- [TASK DETAILS]: Only the lines from the first line of the records through the line containing "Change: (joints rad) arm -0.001" belong in the answer. Copy them exactly.

- [RECORD SET]:

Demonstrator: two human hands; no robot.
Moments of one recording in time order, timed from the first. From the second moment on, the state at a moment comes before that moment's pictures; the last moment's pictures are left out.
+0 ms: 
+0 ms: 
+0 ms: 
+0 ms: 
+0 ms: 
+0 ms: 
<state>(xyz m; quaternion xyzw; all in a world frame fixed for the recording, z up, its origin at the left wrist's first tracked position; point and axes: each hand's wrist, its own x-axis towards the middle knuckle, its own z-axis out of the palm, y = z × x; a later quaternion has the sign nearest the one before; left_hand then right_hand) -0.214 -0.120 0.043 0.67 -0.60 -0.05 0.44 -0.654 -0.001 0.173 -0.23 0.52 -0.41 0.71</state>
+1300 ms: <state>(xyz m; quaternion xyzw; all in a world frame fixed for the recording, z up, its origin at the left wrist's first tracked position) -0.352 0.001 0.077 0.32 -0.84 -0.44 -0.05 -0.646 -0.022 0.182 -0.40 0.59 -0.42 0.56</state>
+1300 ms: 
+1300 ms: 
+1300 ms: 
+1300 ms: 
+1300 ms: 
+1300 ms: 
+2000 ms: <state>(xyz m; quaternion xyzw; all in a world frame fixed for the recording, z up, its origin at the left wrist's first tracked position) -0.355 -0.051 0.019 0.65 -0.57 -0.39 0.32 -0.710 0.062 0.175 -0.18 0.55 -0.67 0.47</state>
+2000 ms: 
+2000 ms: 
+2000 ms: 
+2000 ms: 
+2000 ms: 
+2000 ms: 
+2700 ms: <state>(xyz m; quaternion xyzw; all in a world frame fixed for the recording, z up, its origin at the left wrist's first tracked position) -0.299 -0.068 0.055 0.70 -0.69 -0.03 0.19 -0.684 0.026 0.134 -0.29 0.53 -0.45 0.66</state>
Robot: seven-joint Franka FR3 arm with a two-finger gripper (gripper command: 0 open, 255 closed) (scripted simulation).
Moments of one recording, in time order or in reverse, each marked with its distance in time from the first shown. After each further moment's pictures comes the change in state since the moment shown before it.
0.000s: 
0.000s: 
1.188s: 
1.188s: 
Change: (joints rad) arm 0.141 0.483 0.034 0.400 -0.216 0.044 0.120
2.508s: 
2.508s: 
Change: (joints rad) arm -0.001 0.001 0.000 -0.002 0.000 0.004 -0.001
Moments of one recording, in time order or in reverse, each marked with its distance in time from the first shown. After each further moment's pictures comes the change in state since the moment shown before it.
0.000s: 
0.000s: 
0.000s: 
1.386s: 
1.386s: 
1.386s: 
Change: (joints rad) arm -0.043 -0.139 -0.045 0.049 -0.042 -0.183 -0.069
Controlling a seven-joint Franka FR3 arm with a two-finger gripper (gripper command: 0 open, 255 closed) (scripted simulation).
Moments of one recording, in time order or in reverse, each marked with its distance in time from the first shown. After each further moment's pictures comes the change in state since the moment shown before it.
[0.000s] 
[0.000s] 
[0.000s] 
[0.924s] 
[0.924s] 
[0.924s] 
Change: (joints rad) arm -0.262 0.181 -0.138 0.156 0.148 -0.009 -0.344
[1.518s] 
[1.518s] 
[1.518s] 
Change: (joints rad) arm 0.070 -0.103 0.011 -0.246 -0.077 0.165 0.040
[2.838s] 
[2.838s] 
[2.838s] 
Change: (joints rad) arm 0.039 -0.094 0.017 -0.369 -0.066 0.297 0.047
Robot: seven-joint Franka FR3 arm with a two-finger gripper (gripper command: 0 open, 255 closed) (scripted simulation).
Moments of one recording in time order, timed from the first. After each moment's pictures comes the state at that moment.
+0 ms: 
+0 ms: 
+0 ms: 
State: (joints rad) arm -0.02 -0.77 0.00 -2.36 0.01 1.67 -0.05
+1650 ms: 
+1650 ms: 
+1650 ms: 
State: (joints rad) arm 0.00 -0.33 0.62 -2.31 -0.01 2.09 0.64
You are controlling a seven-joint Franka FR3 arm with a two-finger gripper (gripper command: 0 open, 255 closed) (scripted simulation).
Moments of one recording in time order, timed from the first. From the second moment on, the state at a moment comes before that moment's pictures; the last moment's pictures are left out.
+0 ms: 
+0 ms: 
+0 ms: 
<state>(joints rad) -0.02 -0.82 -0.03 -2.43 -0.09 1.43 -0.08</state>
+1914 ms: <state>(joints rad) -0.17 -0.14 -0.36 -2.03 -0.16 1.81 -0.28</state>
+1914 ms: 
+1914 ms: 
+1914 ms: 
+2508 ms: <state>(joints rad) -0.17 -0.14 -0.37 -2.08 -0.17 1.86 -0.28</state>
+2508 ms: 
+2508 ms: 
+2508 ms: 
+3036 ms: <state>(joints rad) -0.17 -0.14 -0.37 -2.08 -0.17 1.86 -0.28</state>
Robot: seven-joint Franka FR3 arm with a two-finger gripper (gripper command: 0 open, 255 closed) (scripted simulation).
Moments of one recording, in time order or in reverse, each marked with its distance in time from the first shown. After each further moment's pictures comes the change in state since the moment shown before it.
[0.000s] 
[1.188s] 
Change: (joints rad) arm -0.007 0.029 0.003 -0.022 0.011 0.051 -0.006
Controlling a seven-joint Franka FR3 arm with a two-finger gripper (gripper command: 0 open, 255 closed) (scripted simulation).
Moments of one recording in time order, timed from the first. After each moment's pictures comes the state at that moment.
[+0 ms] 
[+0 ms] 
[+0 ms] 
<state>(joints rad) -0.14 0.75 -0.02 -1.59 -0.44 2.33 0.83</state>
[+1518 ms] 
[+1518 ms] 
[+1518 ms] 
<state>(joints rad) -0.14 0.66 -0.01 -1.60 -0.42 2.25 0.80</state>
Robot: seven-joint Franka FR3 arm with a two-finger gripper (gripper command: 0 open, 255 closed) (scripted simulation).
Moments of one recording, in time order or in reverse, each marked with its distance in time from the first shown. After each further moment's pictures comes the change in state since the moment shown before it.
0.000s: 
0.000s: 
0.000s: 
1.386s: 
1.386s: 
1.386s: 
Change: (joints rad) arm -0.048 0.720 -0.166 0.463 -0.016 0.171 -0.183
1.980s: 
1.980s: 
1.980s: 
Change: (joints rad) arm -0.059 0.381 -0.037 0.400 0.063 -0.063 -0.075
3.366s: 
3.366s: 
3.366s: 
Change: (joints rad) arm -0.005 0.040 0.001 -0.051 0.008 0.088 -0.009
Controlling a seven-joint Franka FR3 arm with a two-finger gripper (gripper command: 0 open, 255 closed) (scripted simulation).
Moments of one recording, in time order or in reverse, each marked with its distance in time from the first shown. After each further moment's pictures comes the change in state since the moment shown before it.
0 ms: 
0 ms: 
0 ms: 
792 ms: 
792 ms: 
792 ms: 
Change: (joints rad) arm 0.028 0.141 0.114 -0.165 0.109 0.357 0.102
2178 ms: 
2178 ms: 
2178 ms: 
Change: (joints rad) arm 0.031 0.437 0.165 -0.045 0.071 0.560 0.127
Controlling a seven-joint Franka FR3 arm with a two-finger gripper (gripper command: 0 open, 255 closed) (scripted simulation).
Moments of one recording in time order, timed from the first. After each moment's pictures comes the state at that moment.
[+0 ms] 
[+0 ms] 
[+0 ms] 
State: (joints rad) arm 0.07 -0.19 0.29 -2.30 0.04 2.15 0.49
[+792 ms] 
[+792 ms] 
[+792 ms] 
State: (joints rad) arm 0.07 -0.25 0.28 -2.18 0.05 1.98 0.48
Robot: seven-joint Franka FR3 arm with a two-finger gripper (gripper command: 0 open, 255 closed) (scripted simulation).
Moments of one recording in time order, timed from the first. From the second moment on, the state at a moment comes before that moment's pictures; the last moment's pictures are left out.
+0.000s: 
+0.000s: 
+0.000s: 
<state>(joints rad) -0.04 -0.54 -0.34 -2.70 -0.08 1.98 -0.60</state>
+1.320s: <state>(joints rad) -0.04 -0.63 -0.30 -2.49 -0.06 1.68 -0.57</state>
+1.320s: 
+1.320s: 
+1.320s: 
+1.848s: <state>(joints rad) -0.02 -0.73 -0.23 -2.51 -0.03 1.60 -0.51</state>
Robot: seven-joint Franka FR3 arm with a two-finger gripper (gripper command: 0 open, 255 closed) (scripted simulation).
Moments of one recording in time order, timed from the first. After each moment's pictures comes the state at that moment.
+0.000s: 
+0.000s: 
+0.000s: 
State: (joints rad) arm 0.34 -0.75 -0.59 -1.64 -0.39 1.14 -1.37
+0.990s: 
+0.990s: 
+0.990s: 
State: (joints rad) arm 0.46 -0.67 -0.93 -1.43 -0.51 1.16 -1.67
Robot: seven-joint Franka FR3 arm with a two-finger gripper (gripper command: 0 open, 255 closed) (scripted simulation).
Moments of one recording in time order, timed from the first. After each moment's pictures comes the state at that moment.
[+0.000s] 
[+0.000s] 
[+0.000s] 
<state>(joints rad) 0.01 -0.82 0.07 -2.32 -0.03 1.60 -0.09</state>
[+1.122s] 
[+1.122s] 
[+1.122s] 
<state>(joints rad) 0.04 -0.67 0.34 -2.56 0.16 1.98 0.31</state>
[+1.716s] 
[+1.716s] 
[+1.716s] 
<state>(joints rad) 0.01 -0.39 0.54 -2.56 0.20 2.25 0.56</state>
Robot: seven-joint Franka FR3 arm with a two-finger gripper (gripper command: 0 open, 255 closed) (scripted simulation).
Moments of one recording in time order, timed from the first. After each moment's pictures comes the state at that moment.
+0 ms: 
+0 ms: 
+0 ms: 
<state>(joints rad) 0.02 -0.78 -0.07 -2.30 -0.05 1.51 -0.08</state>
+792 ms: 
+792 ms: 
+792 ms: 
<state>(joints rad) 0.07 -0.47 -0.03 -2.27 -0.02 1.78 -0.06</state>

- [ANSWER BOX]:
Demonstrator: two human hands; no robot.
Moments of one recording in time order, timed from the first. From the second moment on, the state at a moment comes before that moment's pictures; the last moment's pictures are left out.
+0 ms: 
+0 ms: 
+0 ms: 
+0 ms: 
+0 ms: 
+0 ms: 
<state>(xyz m; quaternion xyzw; all in a world frame fixed for the recording, z up, its origin at the left wrist's first tracked position; point and axes: each hand's wrist, its own x-axis towards the middle knuckle, its own z-axis out of the palm, y = z × x; a later quaternion has the sign nearest the one before; left_hand then right_hand) -0.214 -0.120 0.043 0.67 -0.60 -0.05 0.44 -0.654 -0.001 0.173 -0.23 0.52 -0.41 0.71</state>
+1300 ms: <state>(xyz m; quaternion xyzw; all in a world frame fixed for the recording, z up, its origin at the left wrist's first tracked position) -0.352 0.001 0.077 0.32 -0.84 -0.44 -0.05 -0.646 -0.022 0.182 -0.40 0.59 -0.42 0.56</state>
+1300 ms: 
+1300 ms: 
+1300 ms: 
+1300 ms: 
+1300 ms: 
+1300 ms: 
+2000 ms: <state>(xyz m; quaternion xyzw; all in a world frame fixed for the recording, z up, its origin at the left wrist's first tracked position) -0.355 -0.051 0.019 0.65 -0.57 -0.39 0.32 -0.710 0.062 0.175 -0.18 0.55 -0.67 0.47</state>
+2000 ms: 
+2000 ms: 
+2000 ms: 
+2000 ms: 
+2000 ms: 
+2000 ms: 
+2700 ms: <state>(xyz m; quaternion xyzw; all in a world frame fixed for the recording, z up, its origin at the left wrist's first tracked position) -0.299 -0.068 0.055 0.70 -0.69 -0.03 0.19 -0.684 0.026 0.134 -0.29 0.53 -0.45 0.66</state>
Robot: seven-joint Franka FR3 arm with a two-finger gripper (gripper command: 0 open, 255 closed) (scripted simulation).
Moments of one recording, in time order or in reverse, each marked with its distance in time from the first shown. After each further moment's pictures comes the change in state since the moment shown before it.
0.000s: 
0.000s: 
1.188s: 
1.188s: 
Change: (joints rad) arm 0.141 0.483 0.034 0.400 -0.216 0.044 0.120
2.508s: 
2.508s: 
Change: (joints rad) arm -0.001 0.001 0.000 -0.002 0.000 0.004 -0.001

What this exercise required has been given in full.